(Dataset entries)

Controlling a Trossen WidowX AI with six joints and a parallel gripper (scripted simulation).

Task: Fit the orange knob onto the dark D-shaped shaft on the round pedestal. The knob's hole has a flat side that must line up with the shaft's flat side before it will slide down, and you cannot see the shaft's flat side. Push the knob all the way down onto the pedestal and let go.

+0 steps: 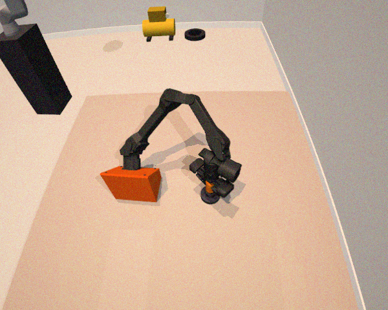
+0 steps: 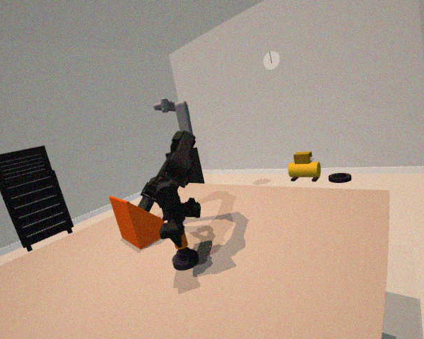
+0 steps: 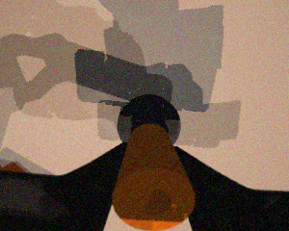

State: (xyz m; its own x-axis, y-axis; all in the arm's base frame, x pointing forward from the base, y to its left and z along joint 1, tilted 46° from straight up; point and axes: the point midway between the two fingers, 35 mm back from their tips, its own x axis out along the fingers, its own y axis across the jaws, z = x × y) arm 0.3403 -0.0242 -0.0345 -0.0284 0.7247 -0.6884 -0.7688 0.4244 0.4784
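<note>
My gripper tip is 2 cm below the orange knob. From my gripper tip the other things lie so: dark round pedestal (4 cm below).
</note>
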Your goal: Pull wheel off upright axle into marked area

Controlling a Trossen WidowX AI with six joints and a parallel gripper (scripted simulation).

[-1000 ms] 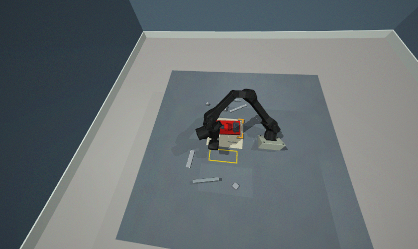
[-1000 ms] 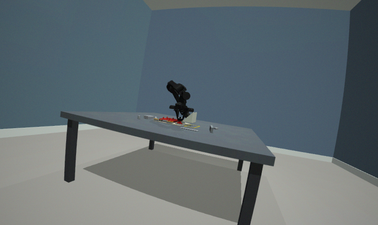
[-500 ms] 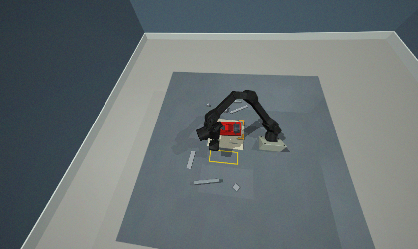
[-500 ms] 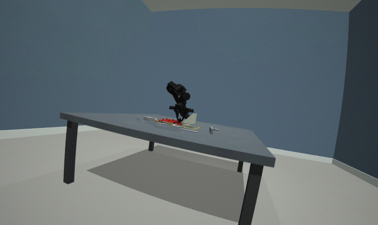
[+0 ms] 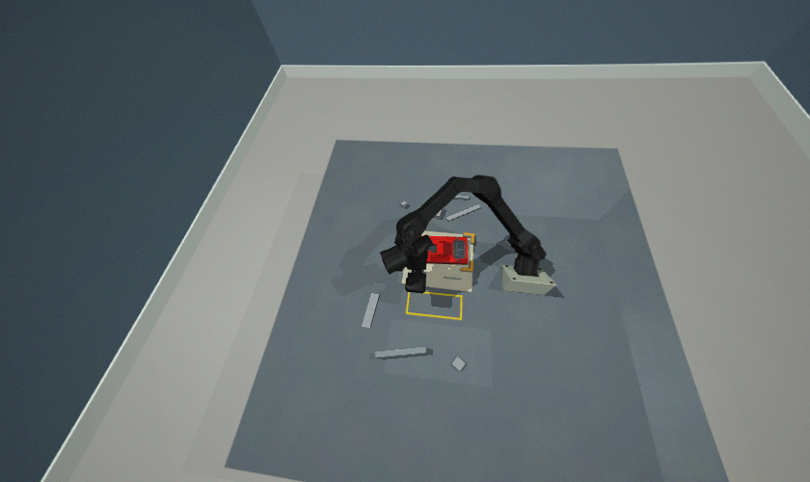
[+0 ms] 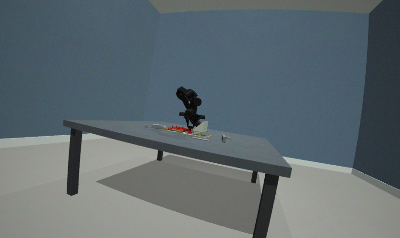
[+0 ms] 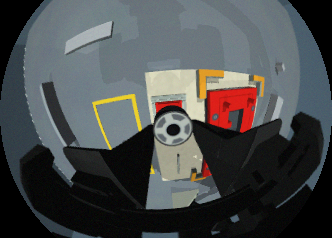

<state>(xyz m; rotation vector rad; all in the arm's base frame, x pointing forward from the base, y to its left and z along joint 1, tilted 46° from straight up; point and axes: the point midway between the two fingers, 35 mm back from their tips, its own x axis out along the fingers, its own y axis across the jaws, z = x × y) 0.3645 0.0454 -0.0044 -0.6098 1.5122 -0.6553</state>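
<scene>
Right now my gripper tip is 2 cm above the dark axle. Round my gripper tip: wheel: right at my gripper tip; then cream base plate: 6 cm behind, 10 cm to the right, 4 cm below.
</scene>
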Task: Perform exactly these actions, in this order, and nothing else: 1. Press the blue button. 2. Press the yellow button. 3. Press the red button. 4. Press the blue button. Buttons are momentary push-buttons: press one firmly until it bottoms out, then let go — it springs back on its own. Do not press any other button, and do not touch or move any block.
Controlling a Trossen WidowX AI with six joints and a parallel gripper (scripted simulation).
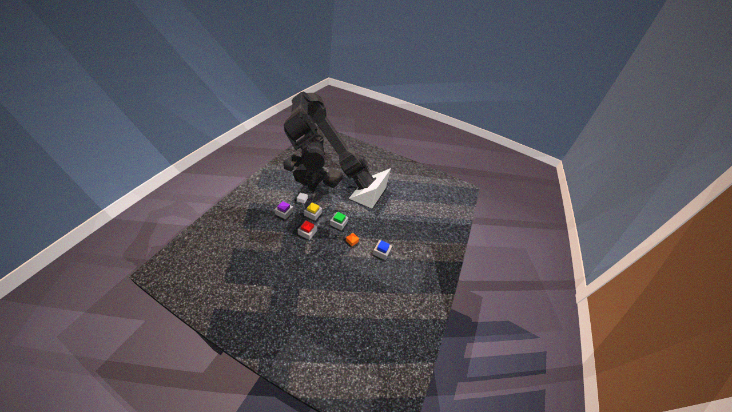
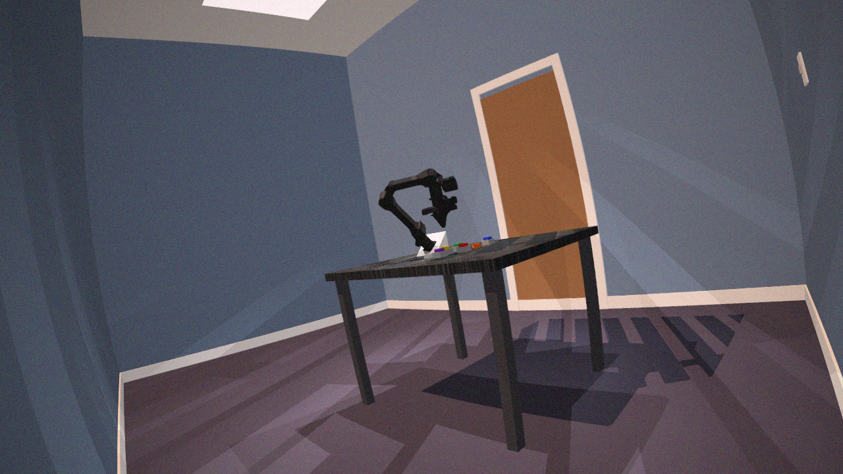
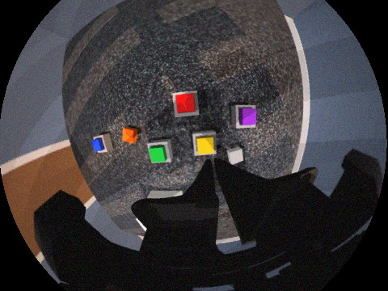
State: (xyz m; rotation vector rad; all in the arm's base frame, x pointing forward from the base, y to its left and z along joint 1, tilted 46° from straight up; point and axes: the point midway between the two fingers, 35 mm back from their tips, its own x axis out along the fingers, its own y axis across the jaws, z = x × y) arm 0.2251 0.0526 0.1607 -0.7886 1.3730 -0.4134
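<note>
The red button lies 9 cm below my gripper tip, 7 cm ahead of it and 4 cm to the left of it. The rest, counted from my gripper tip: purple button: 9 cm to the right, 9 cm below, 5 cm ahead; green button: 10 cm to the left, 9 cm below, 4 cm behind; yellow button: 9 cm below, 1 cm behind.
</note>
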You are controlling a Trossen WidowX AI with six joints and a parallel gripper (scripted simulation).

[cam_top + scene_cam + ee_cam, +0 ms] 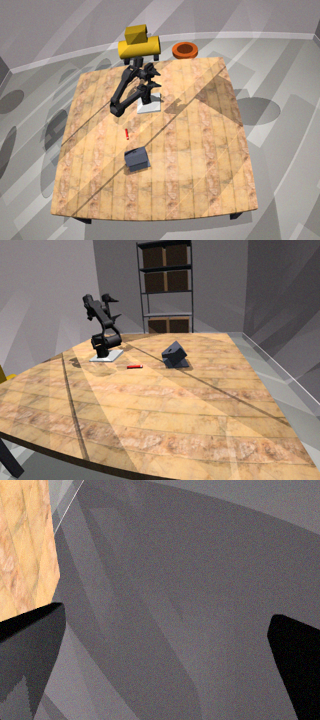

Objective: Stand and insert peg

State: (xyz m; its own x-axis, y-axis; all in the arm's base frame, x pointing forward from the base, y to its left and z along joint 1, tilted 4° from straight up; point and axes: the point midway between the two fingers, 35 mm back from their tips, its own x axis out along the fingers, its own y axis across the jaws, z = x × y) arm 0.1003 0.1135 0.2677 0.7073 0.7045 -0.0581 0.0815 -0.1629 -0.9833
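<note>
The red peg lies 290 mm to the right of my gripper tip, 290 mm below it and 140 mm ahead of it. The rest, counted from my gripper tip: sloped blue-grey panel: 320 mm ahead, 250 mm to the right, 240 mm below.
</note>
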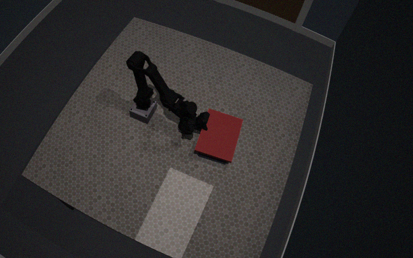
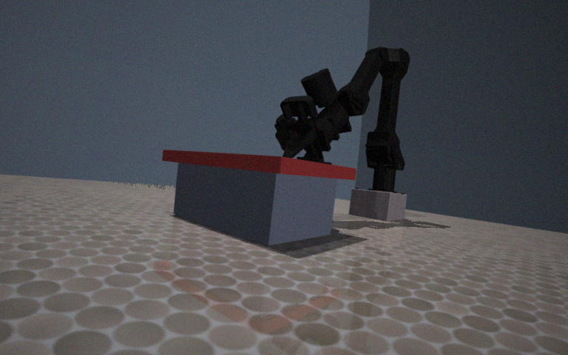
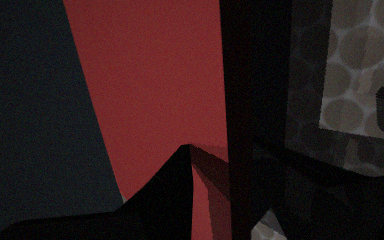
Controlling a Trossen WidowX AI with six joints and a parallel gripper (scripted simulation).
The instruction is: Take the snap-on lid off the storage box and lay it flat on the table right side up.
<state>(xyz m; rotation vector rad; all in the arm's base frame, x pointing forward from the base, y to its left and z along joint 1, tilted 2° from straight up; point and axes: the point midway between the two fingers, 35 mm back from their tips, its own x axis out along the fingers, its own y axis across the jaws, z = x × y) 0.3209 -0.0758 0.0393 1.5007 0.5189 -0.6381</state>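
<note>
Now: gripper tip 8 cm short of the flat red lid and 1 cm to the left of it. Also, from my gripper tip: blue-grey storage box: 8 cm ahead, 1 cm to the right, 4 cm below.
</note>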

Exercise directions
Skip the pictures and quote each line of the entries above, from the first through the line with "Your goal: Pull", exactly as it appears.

Exercise answer
Controlling a Trossen WidowX AI with six joints and a parallel gripper (scripted simulation).

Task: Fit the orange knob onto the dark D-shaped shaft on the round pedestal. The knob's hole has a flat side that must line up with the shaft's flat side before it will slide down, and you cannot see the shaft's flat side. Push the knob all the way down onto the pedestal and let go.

+0 steps: 
+0 steps: 
+0 steps: 

State: (xyz m; its own x-axis, y-axis; all in the arm's base frame, x pointing forward from the base, y to its left and z along joint 1, tilted 46° from straight up; point and axes: the point midway between the two fingers, 35 mm back from their tips, its own x axis out along the fingers, its own y axis across the jaws, z = x × y) arm 0.3403 -0.0242 -0.0345 -0.0284 0.7247 -0.6884 -0.7688 0.4244 0.4784
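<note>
My gripper tip is 2 cm below the orange knob. From my gripper tip the other things lie so: dark round pedestal (4 cm below).
</note>
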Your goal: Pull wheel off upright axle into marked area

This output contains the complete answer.